■ **AIM OF THE TASK**: Lines to restate from the data below: from the one containing "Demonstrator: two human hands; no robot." to the one containing "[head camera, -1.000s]", both included. Give them again exactly, and only them.

■ **SUPPLIED MATERIAL**:

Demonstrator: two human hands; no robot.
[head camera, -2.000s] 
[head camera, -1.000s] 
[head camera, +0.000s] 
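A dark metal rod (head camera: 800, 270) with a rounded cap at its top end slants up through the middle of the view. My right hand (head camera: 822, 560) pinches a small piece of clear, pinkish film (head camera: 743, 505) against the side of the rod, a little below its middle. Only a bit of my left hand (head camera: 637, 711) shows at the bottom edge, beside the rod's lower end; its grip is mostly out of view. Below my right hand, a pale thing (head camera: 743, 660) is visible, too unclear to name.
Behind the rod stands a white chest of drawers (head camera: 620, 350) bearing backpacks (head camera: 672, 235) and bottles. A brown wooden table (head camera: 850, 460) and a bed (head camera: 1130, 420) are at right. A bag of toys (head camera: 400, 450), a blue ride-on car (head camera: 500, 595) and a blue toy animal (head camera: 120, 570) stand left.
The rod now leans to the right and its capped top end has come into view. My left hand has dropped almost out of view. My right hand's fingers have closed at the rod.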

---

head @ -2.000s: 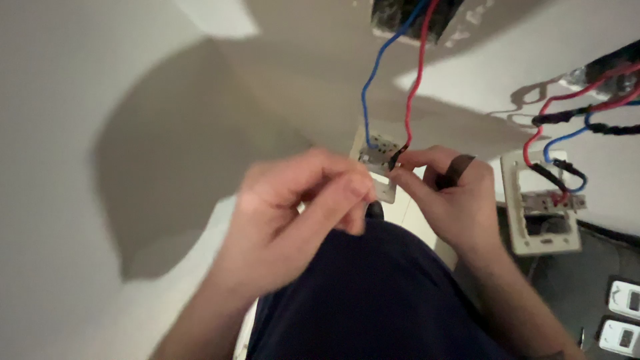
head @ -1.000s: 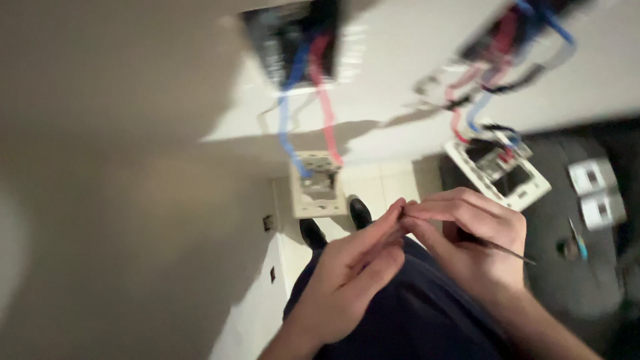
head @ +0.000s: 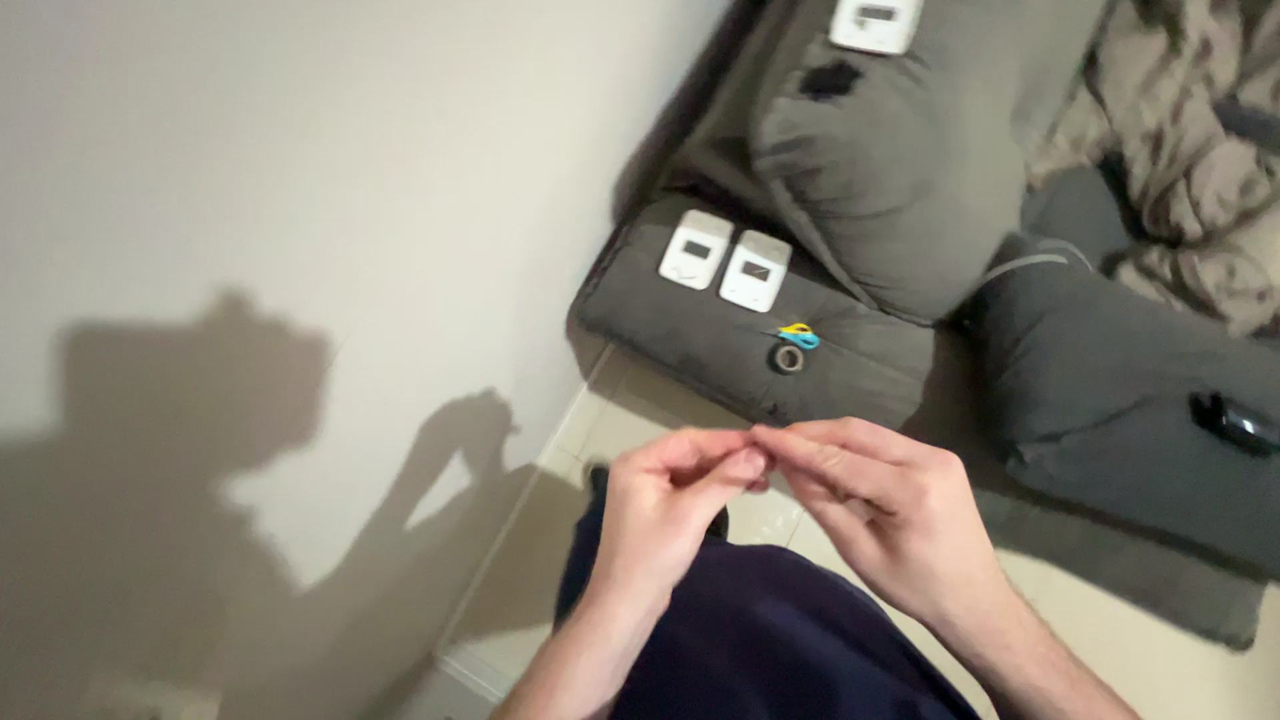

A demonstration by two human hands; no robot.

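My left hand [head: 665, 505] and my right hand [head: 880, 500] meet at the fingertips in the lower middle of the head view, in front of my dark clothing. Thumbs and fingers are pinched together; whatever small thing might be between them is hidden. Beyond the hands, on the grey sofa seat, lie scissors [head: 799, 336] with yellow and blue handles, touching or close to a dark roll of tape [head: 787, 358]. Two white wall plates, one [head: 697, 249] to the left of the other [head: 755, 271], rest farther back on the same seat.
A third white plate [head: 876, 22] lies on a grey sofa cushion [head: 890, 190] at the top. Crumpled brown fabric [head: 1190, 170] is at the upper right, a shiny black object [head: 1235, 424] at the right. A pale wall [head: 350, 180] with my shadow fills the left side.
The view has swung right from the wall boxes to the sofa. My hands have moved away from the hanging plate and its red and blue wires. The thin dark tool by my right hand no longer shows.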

■ **WORKED SOLUTION**:
Demonstrator: two human hands; no robot.
[head camera, -2.000s] 
[head camera, -1.000s] 

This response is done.